Un phénomène nouveau est la dégradation récente de la compétitivité-prix des entreprises industrielles
françaises, qui jusqu’ici se maintenait. Dans plusieurs pays européens, la structure de la valeur ajoutée a été
modifiée en faveur des profits, la part de la masse salariale a nettement diminué, permettant de se désendetter
d’une part, de maintenir artificiellement les marges et de générer des gains de productivité d’autre part,
permettant d’afficher une plus forte compétitivité prix. C’est le cas notamment en Espagne, en Irlande et au
Portugal, stratégie qui s’avère payante en termes de parts de marché gagnées à l’international, mais le prix à
payer est une hausse spectaculaire du chômage - en moyenne 1,75 fois plus élevé qu’en France.

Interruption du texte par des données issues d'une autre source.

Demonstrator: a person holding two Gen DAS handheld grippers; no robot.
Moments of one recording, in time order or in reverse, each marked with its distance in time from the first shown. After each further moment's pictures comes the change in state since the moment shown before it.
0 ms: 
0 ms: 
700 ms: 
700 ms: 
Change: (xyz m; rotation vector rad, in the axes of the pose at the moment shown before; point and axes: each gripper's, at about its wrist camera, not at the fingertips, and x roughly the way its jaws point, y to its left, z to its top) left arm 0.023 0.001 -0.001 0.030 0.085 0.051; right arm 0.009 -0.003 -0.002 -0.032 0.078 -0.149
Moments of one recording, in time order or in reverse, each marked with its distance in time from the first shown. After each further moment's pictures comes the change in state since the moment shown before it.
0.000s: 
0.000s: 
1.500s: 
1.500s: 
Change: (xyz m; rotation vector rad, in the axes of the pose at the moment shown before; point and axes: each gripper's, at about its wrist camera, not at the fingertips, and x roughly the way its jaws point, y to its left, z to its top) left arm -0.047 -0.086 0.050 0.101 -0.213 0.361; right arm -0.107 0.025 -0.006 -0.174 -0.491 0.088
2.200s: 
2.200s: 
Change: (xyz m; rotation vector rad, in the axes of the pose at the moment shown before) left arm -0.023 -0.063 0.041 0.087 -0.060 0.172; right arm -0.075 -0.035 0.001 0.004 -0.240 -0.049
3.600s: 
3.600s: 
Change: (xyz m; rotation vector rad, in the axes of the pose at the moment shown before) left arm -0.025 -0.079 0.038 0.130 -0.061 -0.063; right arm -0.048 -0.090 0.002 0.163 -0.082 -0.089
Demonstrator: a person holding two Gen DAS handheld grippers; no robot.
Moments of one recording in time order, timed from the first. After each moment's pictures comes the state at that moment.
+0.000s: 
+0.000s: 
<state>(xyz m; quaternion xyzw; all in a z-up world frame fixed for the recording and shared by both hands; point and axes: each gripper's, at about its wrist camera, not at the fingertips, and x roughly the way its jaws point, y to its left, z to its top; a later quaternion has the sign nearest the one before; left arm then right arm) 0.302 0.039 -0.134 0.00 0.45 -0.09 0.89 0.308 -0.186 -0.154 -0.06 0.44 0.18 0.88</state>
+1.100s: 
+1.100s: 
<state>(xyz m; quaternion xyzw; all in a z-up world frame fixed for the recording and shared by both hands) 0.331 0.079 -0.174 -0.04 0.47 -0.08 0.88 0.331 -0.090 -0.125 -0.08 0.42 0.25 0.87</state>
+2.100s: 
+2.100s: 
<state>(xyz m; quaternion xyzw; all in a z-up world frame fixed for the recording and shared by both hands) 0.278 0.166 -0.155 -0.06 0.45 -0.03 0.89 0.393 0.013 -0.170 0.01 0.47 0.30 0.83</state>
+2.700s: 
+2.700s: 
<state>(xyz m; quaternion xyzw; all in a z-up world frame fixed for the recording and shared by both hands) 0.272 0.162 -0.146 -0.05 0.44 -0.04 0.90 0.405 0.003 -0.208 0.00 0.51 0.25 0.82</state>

2.3. Le lien entre le déclin industriel et le déséquilibre de la balance commerciale est établi
« Au début des années 2000, notre industrie produisait plus de biens manufacturés que n’en consommaient les
résidents français. La France avait alors une balance commerciale excédentaire, même après avoir payé ses
importations d’énergie et de matières premières. Aujourd’hui, nous produisons moins de biens manufacturés que
nous n’en consommons, nous importons donc la différence et devons de surcroit toujours importer énergie et
matières premières dont les prix augmentent depuis les début des années 2000 » écrivent Pierre-Noël Giraud et
Thierry Weil [3] pour résumer la situation.